WHAT TO PRODUCE: Please transcribe all of the records precisely.
DATA below:
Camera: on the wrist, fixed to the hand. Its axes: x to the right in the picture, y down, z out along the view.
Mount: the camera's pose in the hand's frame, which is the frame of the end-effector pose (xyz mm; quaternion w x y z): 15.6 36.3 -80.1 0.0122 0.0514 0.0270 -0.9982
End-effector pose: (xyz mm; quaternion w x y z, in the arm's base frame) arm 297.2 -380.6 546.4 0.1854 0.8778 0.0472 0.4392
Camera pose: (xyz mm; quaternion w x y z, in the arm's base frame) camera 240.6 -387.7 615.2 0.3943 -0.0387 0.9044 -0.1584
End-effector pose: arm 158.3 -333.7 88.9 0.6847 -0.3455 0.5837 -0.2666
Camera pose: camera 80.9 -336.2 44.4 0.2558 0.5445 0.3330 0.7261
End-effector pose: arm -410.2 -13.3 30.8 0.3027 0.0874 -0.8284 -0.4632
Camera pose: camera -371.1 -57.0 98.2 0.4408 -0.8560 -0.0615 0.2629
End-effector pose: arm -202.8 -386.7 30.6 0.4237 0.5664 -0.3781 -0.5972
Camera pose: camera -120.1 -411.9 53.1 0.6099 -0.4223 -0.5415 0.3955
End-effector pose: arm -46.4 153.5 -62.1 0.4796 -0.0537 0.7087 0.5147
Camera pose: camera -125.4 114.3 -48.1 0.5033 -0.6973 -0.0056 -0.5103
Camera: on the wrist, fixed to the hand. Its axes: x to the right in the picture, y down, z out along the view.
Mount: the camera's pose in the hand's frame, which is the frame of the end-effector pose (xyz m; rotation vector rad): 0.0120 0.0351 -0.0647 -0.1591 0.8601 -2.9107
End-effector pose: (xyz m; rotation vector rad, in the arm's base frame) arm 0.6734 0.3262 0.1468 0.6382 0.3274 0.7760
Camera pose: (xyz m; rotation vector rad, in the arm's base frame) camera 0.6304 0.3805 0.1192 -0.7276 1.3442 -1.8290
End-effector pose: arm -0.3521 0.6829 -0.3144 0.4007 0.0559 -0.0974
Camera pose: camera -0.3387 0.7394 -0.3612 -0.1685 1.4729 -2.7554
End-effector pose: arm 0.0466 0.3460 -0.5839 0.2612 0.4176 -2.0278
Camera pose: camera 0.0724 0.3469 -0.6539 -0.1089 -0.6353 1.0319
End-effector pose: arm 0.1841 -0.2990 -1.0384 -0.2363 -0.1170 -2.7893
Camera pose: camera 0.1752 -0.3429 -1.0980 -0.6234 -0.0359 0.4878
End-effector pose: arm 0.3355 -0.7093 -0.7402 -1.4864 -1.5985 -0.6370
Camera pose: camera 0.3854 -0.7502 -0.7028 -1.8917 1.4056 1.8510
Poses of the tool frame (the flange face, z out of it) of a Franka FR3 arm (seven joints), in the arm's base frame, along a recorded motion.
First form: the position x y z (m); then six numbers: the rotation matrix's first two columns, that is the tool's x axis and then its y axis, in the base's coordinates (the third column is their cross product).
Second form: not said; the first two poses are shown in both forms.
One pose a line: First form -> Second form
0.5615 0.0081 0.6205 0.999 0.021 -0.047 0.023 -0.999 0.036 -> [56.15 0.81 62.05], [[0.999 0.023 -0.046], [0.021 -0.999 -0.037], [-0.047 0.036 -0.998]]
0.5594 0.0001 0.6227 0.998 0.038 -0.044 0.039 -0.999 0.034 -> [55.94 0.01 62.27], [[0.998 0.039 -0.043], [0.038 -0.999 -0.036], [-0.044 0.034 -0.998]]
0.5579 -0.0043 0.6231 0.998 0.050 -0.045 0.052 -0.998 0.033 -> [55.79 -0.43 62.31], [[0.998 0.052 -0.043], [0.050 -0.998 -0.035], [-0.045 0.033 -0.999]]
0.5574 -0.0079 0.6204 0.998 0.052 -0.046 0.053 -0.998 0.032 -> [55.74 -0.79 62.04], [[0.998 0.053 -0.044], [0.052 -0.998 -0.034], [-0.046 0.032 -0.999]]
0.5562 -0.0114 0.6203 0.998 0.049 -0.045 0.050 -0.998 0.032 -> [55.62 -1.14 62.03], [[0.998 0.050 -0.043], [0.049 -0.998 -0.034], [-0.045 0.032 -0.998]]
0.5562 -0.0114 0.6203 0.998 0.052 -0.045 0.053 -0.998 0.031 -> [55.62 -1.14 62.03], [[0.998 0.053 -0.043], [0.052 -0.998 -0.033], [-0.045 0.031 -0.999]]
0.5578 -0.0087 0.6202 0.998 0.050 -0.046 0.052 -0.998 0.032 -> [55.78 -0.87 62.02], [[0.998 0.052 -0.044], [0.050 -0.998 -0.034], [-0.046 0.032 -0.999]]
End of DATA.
EXPECTED ANSWER:
Camera: on the wrist, fixed to the hand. Its axes: x to the right in the picture, y down, z out along the view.
Mount: the camera's pose in the hand's frame, which is the frame of the end-effector pose (xyz mm; quaternion w x y z): 15.6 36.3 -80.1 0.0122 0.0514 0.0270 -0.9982
End-effector pose: (xyz mm; quaternion w x y z, in the arm's base frame) arm 297.2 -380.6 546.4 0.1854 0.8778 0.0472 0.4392
Camera pose: (xyz mm; quaternion w x y z, in the arm's base frame) camera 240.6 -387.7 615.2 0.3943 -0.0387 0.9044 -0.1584
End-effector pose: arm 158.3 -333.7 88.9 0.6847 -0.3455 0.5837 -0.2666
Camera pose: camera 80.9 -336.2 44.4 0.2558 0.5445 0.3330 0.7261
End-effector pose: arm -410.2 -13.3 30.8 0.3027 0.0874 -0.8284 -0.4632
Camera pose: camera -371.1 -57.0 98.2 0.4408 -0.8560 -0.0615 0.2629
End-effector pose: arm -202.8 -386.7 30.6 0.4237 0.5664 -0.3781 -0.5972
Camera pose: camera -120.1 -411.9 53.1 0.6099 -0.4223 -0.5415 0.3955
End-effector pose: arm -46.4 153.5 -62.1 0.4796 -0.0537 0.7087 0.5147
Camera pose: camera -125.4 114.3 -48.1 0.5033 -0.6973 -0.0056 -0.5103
Camera: on the wrist, fixed to the hand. Its axes: x to the right in the picture, y down, z out along the view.
Mount: the camera's pose in the hand's frame, which is the frame of the end-effector pose (xyz m; rotation vector rad): 0.0120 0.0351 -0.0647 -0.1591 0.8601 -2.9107
End-effector pose: (xyz m; rotation vector rad, in the arm's base frame) arm 0.6734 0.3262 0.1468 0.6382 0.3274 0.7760
Camera pose: (xyz m; rotation vector rad, in the arm's base frame) camera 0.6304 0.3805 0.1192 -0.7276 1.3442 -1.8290
End-effector pose: arm -0.3521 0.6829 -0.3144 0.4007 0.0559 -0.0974
Camera pose: camera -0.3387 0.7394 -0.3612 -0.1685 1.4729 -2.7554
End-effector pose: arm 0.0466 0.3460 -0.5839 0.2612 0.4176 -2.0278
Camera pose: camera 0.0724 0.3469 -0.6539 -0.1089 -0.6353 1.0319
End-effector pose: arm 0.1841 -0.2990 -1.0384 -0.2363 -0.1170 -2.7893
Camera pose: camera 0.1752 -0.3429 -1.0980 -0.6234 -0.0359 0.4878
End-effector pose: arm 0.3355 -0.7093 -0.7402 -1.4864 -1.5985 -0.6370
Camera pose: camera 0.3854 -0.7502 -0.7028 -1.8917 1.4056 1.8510
Poses of the tool frame (the flange face, z out of it) of a Franka FR3 arm (seven joints), in the arm's base frame, along a recorded motion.
First form: the position x y z (m); then six numbers: the rotation matrix's first two columns, that is the tool's x axis and then its y axis, in the base's coordinates (the third column is their cross product).
Second form: not said; the first two poses are shown in both forms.
One pose a line: First form -> Second form
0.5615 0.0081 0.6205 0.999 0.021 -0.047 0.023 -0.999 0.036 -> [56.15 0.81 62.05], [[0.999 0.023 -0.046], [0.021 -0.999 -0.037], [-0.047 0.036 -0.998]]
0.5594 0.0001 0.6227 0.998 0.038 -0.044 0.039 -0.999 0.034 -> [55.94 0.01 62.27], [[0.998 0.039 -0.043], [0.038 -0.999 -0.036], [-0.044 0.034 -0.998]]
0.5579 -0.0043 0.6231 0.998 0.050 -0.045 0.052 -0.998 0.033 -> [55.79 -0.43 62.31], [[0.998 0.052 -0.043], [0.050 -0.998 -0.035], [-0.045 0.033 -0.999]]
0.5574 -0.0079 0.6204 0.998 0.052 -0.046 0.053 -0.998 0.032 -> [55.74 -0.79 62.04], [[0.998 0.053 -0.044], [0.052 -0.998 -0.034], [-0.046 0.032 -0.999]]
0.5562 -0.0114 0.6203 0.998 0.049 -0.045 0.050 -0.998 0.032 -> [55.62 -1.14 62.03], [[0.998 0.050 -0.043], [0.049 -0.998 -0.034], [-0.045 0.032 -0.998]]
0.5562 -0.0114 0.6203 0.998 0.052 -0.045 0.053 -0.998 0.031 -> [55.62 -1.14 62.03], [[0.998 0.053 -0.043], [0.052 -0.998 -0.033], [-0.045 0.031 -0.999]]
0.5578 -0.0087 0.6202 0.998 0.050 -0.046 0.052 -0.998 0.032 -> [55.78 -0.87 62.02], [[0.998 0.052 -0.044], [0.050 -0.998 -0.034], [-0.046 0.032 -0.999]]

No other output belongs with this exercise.